I would like to avoid the double conversion, 24sle (as used in audio cards) -> 32 float (obs) -> 24sle (back to 24)
Like I said:
If you're concerned with the processing effort of different formats of audio, and the conversion between them, then you probably don't have the juice to do video at all, in which case OBS would not be the tool for you. Get something that does audio only, like a DAW.
It takes a ***LOT*** of audio to add up to just one decent stream of video.
In other words, don't worry about it. You're optimizing something that doesn't need to be optimized.
16-bit integer is already indistinguishable from analog, if done right, and most consumer sound cards are 16-bit, not 24. And most people who use them don't do it right. Despite all of that, it *still* comes out okay!
The on-board analog audio on a Raspberry Pi is only 11 bits, if I remember correctly, and I have a 24/7 streaming radio station running through it, that sounds just fine for what it does. You don't *need* all that many bits to be good.

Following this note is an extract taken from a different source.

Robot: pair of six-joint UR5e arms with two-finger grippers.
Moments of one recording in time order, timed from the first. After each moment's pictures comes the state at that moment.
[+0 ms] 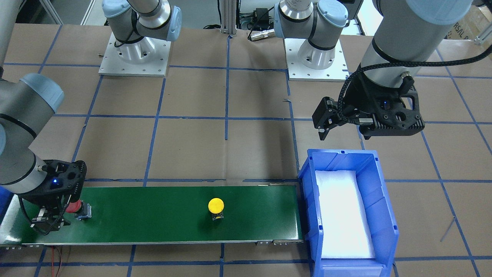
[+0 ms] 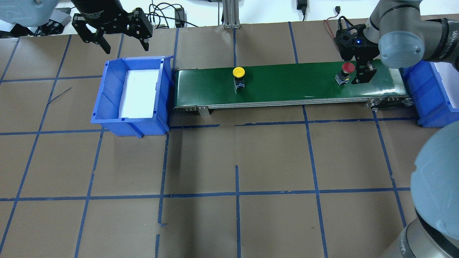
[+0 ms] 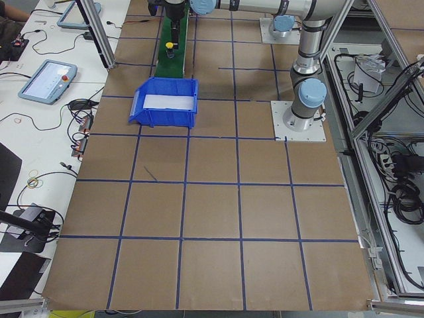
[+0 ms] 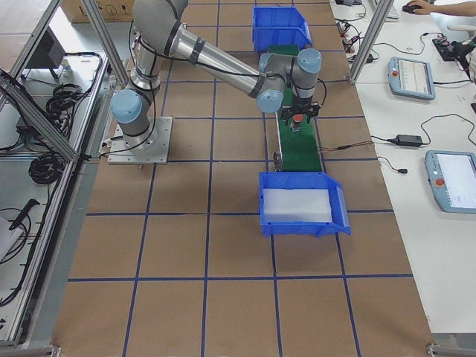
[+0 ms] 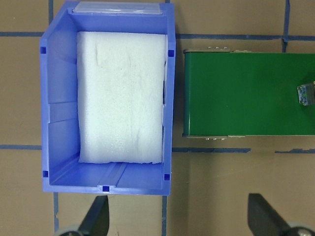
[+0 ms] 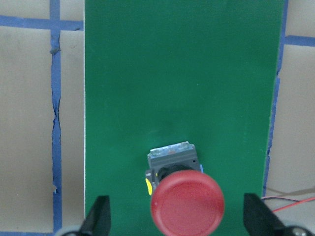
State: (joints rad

24-bit integer is better than analog could ever hope for, so the bottom few bits of that will always be analog noise. Any more bits than that is not to sound better, because it can't. It's to reduce the cumulative roundoff error through all of the processing, so that the system is effectively perfect from the 24-bit input converters if it even has that, to the 24-bit output converters if it even has that. Again, most consumer systems are 16-bit on both ends, which is itself indistinguishable from analog if done right, and most consumers don't do it right and they still sound good.

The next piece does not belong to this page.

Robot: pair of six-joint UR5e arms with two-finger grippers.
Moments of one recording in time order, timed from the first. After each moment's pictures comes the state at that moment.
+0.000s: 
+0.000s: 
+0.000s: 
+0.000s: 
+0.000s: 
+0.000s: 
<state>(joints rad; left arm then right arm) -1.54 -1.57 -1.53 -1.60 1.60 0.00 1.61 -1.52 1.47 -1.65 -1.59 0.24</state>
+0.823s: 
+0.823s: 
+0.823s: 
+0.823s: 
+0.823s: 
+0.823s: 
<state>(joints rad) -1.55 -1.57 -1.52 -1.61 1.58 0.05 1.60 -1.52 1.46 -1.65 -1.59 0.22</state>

32-bit is 24-bit, just the floating point sample rate is different.
Almost, sorta-kinda. The extra 8 bits do mean something, and you lose that when they go away. They're like a volume control, added onto each 24-bit sample, so that the top bit is always 1 (and therefore not actually stored) and you get the full 23-bit resolution following that leading 1, for every sample independently.
That gives you constant quality regardless of level, and makes it almost "clip proof" and "noise proof" if you really get to abusing the gain structure.
(there are other reasons though, to keep a good gain structure, one of which is to keep all of the controls in useful positions to adjust from)
Just make sure the levels are below 0 dBfs when going from 32 Float > 24 Fixed.
Yes! When you lose the built-in per-sample volume control, your dynamic range shrinks to what those 24 bits can actually have by themselves. Still better than analog could ever hope to be, but a restriction nonetheless compared to the world of floating point.